Mitigating Heating of Degenerate Fermions in a Ring-Dimple Atomic Trap

TL;DR

This paper investigates how a ring-dimple trap geometry reduces heating in a degenerate Fermi gas, with experimental results aligning with a model of background gas collision effects, aiding studies of fermionic superfluids.

Contribution

It demonstrates that a ring-dimple trap geometry can suppress heating in a degenerate Fermi gas, supported by experimental data and a collision-based heating model.

Findings

Heating rate is reduced in the ring-dimple trap with a halo.

Experimental heating rates agree with the hole-induced heating model.

Suppression of heating aids long-term fermionic superfluid studies.

Abstract

We report on the impact of the extended geometry of a ring-dimple trap on particle loss heating of a degenerate Fermi gas.
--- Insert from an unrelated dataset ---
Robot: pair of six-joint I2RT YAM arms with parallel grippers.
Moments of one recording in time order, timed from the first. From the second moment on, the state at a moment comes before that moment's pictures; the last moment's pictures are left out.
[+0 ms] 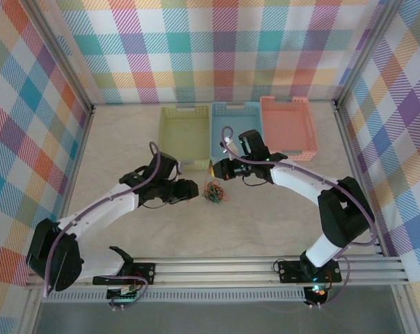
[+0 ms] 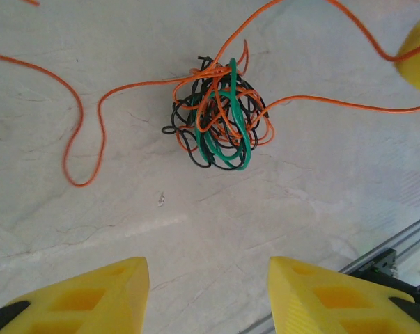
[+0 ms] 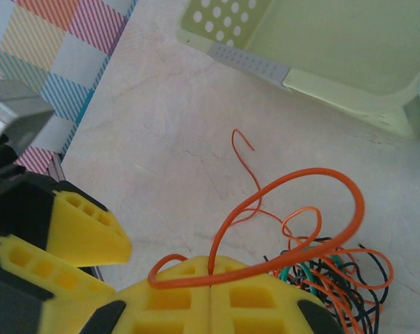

When the Fermi level is slightly greater than the depth of the dimple and a non-degenerate "halo" is present, the overall heating rate is reduced relative to the case of a bare ring. We find that the experimentally measured heating rates for the overfilled dimple are in good agreement with a model of the hole-induced heating caused by background gas collisions. This suppression of the heating rate can be helpful for experimental studies of fermionic superfluids in the weak pairing limit, where achieving and maintaining low temperatures over long time scales is essential.